YOUR TASK: Check every line of the entries below for the word "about", and copy the ones that have it.

##############################

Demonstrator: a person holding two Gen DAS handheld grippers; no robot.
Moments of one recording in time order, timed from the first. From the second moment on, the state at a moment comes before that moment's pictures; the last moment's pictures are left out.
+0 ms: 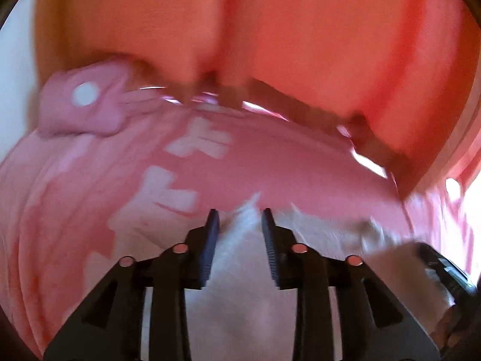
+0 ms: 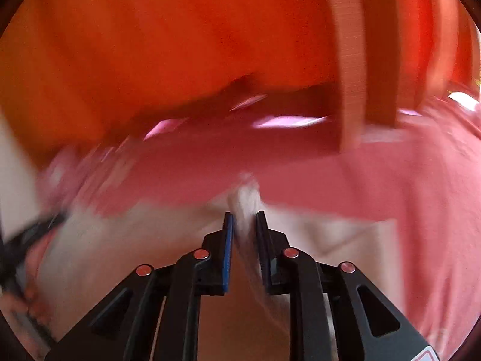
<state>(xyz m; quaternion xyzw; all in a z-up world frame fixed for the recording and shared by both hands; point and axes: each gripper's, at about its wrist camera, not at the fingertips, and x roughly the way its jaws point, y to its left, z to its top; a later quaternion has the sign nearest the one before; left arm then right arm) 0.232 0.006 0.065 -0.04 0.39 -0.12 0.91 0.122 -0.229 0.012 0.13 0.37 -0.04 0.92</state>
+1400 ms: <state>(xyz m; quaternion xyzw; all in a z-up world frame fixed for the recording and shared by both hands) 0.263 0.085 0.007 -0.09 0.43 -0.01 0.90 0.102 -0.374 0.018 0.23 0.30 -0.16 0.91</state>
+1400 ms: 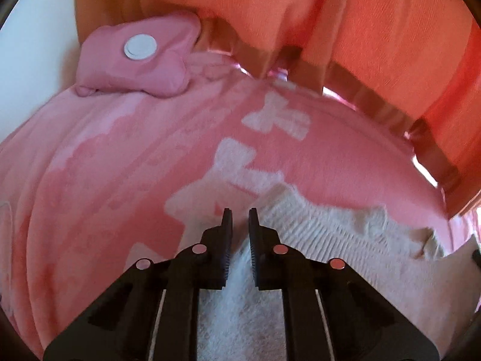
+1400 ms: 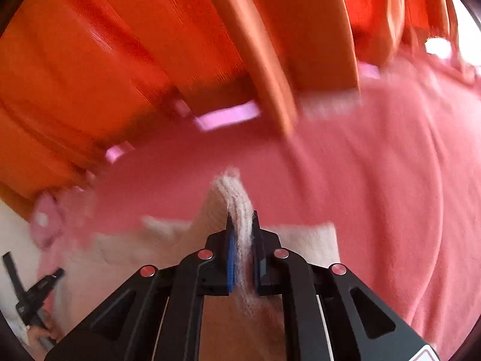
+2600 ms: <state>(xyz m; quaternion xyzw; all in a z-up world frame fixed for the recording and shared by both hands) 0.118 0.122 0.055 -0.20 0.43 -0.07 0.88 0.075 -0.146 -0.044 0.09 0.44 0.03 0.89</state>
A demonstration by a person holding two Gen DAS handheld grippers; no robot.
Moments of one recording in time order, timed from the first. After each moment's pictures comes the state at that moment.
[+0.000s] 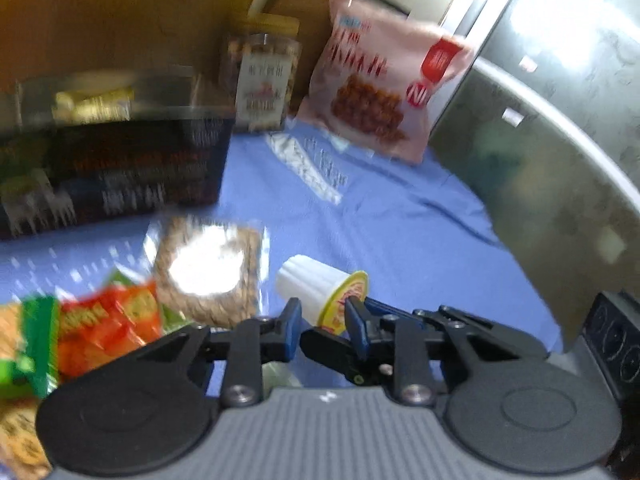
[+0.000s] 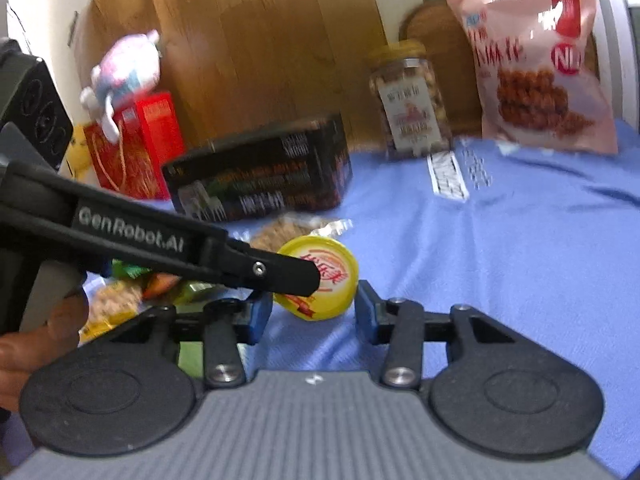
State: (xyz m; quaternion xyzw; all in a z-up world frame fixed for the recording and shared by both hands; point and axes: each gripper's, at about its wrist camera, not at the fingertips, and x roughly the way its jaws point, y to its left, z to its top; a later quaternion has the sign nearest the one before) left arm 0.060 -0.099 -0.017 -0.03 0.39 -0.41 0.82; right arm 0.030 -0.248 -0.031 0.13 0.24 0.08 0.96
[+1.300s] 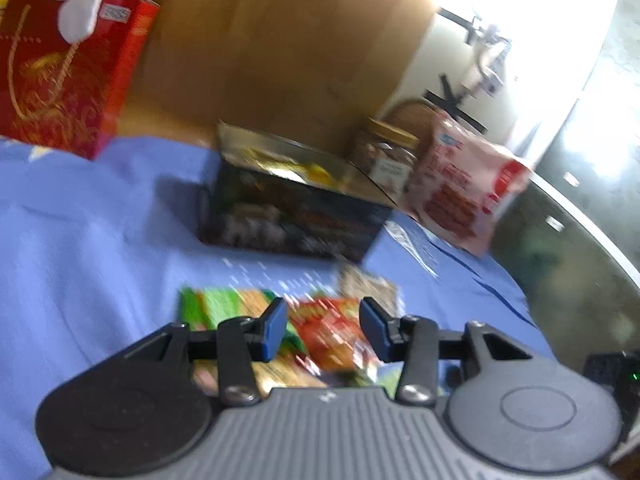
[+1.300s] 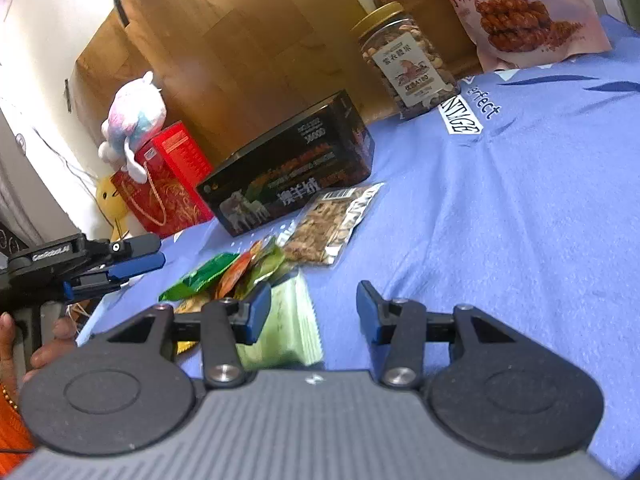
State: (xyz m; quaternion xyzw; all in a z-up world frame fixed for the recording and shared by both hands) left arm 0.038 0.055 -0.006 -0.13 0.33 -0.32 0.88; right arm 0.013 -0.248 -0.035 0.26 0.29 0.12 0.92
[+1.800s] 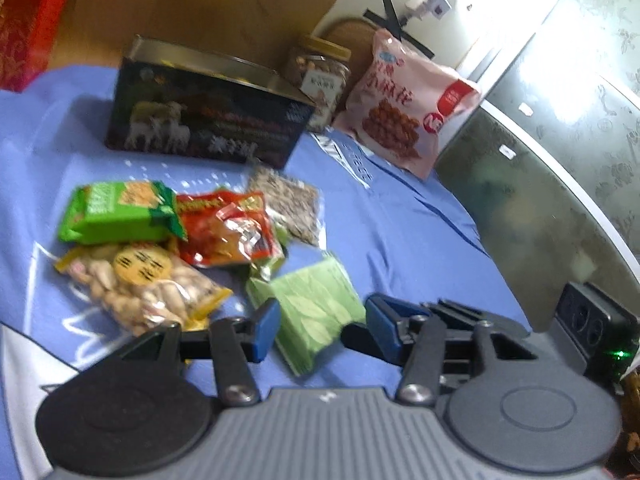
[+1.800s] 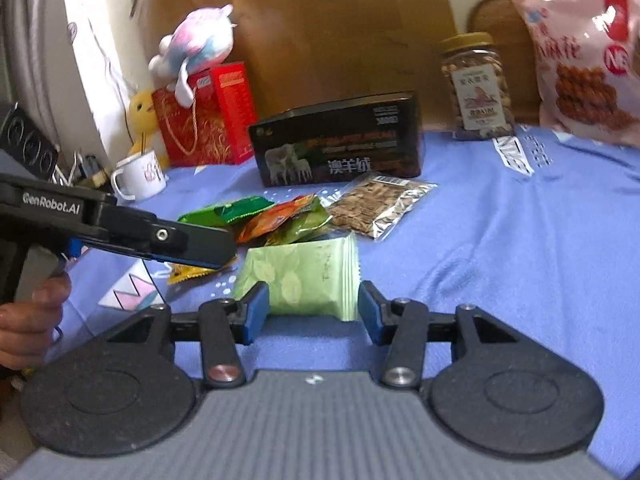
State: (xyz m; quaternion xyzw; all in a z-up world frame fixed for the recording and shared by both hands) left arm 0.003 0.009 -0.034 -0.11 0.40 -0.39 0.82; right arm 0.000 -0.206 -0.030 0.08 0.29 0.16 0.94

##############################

RESPONSE BELOW:
<state>(xyz m; quaternion xyzw; all in a z-up world frame fixed for the recording and shared by both hands; point and axes: each gripper's, at about its wrist camera, not at the fingertips, and x roughly the way its jaws point, y to its left, z to its top; a later quaternion has the sign nearest the one before; left arm then right arm) 0.232 0.006 0.065 -0.04 0.39 -0.12 0.91 0.122 -0.229 0.012 0.13 0.37 -0.04 0.92</state>
State: (xyz m; quaternion xyzw; all in a z-up world frame fixed for the recording and shared by both hands; point and axes: each gripper's, at about its wrist camera, not at the fingertips, and x roughly the way its jaws point, y to its left, z to its top; a later quaternion has the sign nearest the one before) left arm 0.060 -0.099 -0.017 -0.03 0.39 -0.41 0.82; right arm 0.030 -0.248 -0.031 0.13 0.24 0.08 0.96

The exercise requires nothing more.